**Exercise directions:** Reproduce the listing exactly, please, with every line intact.
------ Source information
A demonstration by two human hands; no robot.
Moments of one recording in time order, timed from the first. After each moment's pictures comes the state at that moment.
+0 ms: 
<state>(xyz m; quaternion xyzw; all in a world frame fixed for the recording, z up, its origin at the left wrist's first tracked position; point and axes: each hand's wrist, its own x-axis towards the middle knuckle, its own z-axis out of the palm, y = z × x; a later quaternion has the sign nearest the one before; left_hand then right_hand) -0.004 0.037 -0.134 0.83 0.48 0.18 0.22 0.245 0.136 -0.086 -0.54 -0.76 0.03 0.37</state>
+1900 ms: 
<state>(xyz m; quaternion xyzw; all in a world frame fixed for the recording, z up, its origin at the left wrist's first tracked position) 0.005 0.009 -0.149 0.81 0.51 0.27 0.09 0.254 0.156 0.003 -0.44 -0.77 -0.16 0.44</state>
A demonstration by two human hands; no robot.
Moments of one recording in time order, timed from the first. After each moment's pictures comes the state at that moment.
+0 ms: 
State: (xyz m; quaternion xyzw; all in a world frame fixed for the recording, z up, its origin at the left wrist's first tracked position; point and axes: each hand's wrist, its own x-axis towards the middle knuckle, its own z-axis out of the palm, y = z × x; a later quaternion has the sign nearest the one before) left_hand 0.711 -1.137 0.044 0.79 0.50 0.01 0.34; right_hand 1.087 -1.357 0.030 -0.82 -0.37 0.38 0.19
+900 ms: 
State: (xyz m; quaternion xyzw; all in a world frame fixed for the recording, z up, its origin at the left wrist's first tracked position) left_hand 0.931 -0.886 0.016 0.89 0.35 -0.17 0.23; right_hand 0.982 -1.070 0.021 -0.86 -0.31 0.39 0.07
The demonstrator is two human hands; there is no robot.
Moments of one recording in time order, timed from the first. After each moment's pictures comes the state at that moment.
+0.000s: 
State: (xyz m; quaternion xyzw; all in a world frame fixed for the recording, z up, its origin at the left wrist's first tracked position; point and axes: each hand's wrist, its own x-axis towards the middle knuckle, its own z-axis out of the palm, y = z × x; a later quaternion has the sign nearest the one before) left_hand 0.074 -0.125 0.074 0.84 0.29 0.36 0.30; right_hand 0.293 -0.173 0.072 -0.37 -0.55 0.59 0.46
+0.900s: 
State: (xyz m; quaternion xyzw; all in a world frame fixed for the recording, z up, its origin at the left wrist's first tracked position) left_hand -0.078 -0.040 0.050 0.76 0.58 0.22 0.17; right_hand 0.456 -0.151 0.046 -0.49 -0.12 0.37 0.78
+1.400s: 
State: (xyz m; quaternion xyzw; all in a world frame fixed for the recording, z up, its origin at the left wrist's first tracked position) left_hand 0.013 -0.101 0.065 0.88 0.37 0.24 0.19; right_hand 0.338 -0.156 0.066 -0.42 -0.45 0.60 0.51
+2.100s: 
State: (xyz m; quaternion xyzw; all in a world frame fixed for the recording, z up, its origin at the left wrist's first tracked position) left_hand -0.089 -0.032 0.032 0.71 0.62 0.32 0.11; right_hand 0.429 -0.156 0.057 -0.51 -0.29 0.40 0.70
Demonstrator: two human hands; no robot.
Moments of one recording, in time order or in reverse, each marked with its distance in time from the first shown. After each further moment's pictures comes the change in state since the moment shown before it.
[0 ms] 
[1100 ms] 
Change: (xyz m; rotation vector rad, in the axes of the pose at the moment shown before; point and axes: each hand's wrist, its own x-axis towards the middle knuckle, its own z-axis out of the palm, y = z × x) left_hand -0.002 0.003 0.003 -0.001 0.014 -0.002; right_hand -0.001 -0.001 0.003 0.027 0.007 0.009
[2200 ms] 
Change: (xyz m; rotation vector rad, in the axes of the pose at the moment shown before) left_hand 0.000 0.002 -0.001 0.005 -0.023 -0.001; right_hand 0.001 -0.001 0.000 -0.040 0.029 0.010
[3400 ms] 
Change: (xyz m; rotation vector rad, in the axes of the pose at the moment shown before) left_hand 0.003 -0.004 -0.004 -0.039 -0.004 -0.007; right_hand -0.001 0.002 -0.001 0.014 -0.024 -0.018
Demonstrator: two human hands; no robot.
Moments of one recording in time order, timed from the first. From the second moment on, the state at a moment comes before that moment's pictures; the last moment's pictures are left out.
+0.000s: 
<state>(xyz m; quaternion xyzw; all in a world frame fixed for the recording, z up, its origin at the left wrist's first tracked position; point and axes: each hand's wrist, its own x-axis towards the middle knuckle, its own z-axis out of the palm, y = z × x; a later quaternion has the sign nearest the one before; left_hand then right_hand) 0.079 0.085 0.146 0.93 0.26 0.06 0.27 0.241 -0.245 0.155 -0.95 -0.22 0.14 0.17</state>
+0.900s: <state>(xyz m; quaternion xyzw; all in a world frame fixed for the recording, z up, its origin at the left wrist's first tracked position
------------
**Answer to the problem:**
A demonstration by two human hands; no robot.
Moments of one recording in time order, timed from the first. After each moment's pictures comes the state at that moment.
+0 ms: 
<state>(xyz m; quaternion xyzw; all in a world frame fixed for the recording, z up, its origin at the left wrist's first tracked position; point and axes: each hand's wrist, its own x-axis towards the middle knuckle, its own z-axis out of the palm, y = z × x; a later quaternion has the sign nearest the one before; left_hand then right_hand) -0.004 0.037 -0.134 0.83 0.48 0.18 0.22 0.245 0.136 -0.086 -0.54 -0.76 0.03 0.37</state>
+1900 ms: 
<state>(xyz m; quaternion xyzw; all in a world frame fixed for the recording, z up, its origin at the left wrist's first tracked position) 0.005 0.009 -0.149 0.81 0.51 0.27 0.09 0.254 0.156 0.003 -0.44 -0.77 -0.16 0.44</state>
A demonstration by two human hands; no robot.
Moments of one recording in time order, timed from the first. After each moment's pictures comes the state at that moment.
+0 ms: 
State: (xyz m; quaternion xyzw; all in a world frame fixed for the recording, z up, its origin at the left wrist's first tracked position; point and axes: each hand's wrist, its own x-axis towards the middle knuckle, its own z-axis out of the palm, y = z × x; a later quaternion has the sign nearest the one before) left_hand 0.711 -1.137 0.044 0.79 0.50 0.01 0.34; right_hand 1.087 -1.357 0.030 -0.82 -0.37 0.38 0.19
+900 ms: 
State: (xyz m; quaternion xyzw; all in a world frame fixed for the recording, z up, its origin at the left wrist's first tracked position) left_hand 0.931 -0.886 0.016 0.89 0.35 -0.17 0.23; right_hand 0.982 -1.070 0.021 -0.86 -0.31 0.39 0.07
The demonstrator is two human hands; there is no robot.
Moments of one recording in time order, timed from the first. After each moment's pictures comes the state at that moment.
+0.000s: 
State: (xyz m; quaternion xyzw; all in a world frame fixed for the recording, z up, its origin at the left wrist's first tracked position; point and axes: each hand's wrist, its own x-axis towards the middle knuckle, its own z-axis out of the palm, y = z × x; a later quaternion has the sign nearest the one before) left_hand 0.074 -0.125 0.074 0.84 0.29 0.36 0.30; right_hand 0.293 -0.173 0.072 -0.37 -0.55 0.59 0.46
+0.900s: 
State: (xyz m; quaternion xyzw; all in a world frame fixed for the recording, z up, its origin at the left wrist's first tracked position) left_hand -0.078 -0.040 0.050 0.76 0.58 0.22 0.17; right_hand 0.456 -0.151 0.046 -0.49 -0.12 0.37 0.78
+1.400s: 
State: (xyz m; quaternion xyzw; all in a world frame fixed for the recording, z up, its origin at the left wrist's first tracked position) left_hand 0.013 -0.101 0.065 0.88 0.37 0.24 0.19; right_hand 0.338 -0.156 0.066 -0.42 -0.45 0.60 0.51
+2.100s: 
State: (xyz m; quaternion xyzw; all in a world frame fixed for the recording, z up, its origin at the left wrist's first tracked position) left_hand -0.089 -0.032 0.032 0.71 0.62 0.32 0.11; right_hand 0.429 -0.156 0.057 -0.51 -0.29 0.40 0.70
Demonstrator: two human hands; no robot.
Moments of one recording, in time order or in reverse, each marked with its distance in time from the first shown. After each further moment's pictures comes the change in state since the moment shown before it.
[0 ms] 
[1100 ms] 
Change: (xyz m; rotation vector rad, in the axes of the pose at the moment shown before; point and axes: each hand's wrist, its own x-axis towards the middle knuckle, its own z-axis out of the palm, y = z × x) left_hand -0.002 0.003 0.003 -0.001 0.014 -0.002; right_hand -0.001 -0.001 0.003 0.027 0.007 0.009
[2200 ms] 
Change: (xyz m; rotation vector rad, in the axes of the pose at the moment shown before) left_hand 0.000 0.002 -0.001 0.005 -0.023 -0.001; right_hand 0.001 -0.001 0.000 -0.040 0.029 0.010
[3400 ms] 
Change: (xyz m; rotation vector rad, in the axes of the pose at the moment shown before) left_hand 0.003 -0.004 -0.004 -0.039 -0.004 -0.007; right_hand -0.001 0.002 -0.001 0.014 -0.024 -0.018
Demonstrator: two human hands; no robot.
Moments of one recording in time order, timed from the first. From the second moment on, the state at a moment comes before that moment's pictures; the last moment's pictures are left out.
+0.000s: 
<state>(xyz m; quaternion xyzw; all in a world frame fixed for the recording, z up, its origin at the left wrist's first tracked position; point and axes: each hand's wrist, its own x-axis towards the middle knuckle, its own z-axis out of the palm, y = z × x; a later quaternion has the sign nearest the one before; left_hand then right_hand) 0.079 0.085 0.146 0.93 0.26 0.06 0.27 0.241 -0.245 0.155 -0.95 -0.22 0.14 0.17</state>
+0.900s: <state>(xyz m; quaternion xyzw; all in a world frame fixed for the recording, z up, its origin at the left wrist's first tracked position

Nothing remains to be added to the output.